═════ Record set
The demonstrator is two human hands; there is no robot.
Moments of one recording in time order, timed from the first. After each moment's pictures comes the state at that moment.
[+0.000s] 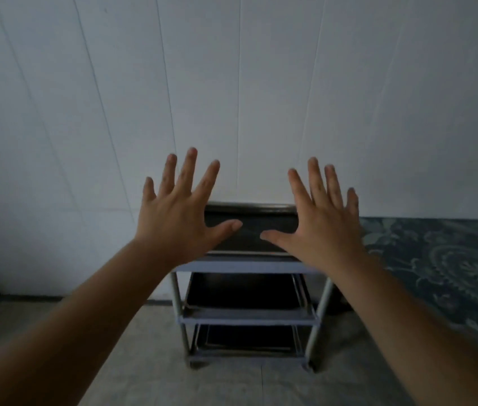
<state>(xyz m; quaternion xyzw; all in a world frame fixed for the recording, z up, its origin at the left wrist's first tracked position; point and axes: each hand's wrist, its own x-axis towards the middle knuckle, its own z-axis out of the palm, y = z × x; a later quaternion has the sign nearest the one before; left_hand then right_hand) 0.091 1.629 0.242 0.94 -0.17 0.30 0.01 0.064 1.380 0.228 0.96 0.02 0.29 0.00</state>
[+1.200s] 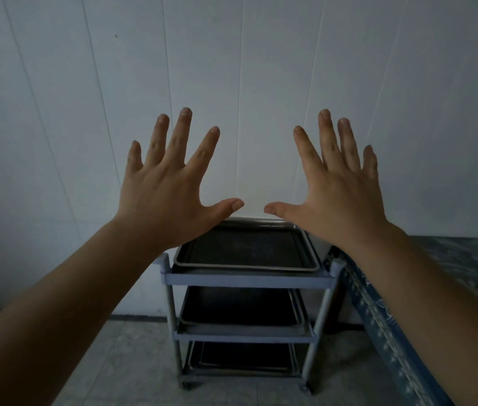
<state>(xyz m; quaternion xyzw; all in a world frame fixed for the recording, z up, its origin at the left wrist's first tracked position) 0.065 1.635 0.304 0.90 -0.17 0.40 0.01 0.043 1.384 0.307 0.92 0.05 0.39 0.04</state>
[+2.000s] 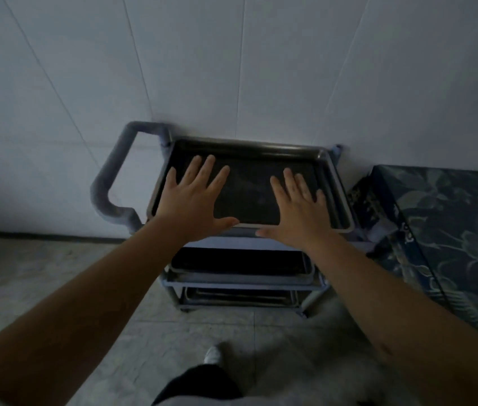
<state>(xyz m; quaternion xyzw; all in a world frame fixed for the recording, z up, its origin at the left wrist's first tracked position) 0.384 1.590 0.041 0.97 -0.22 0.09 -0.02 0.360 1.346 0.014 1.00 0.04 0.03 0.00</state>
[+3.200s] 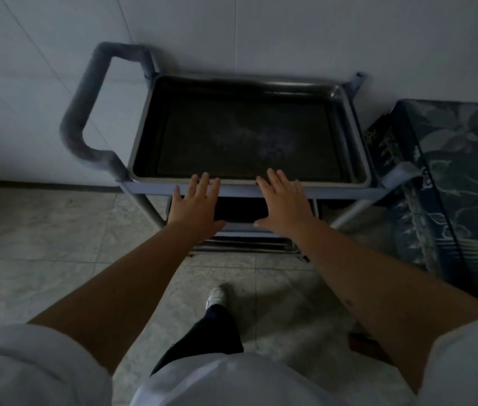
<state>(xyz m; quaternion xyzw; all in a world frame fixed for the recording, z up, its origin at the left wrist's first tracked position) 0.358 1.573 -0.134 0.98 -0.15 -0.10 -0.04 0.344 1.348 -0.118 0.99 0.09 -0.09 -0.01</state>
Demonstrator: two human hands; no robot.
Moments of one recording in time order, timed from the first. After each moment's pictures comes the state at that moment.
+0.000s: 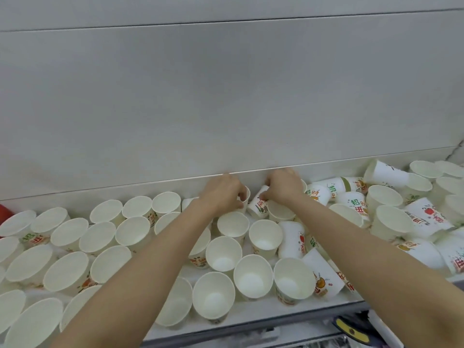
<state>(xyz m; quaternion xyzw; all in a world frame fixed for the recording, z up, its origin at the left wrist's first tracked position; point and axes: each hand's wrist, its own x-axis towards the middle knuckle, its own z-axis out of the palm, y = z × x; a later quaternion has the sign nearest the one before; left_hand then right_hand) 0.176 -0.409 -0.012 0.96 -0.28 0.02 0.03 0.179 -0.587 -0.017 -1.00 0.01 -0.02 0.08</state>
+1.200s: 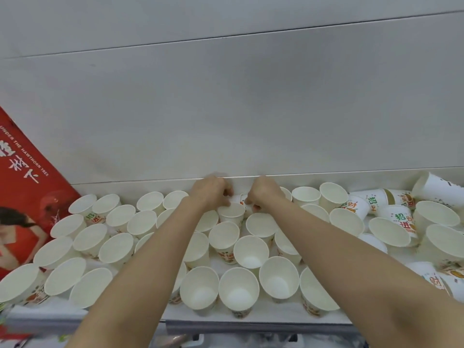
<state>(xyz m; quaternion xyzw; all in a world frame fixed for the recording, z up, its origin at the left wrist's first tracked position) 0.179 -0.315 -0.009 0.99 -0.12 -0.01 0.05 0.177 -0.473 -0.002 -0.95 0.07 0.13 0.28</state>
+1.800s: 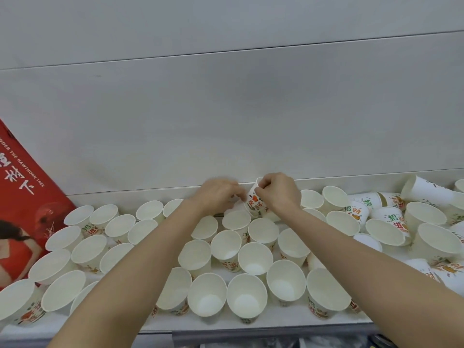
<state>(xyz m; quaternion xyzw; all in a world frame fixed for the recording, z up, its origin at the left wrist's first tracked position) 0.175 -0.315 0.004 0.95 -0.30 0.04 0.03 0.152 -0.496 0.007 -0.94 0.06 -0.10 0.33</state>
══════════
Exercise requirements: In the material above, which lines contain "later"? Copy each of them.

Answer to this problem:
<state>(xyz m; quaternion xyzw; all in a world frame fixed for the recording, z up, its origin at the left wrist's first tracked position; point and axes: each hand's wrist, its own x-axis towards the middle knuckle, its own z-axis out of the palm, y = z × x; a later quaternion has the sign nearest the one before; left_hand then right_hand) 0.091 1.629 0.242 0.94 -0.17 0.30 0.01 0.064 1.380 0.228 0.96 0.02 0.29 0.00</state>
<state>(xyz m; quaternion xyzw; all in a world frame fixed for the recording, z up, its origin at the left wrist's first tracked position; point and axes: each hand's wrist, its own x-axis towards the middle knuckle, its own z-axis out of the palm, y = z × x; a later quaternion has the sign nearest the one before; left_hand then right_hand) 0.176 -0.409 -0.012 0.96 -0.28 0.02 0.03 0.179 -0.587 -0.017 -1.00 0.01 -0.02 0.08</state>

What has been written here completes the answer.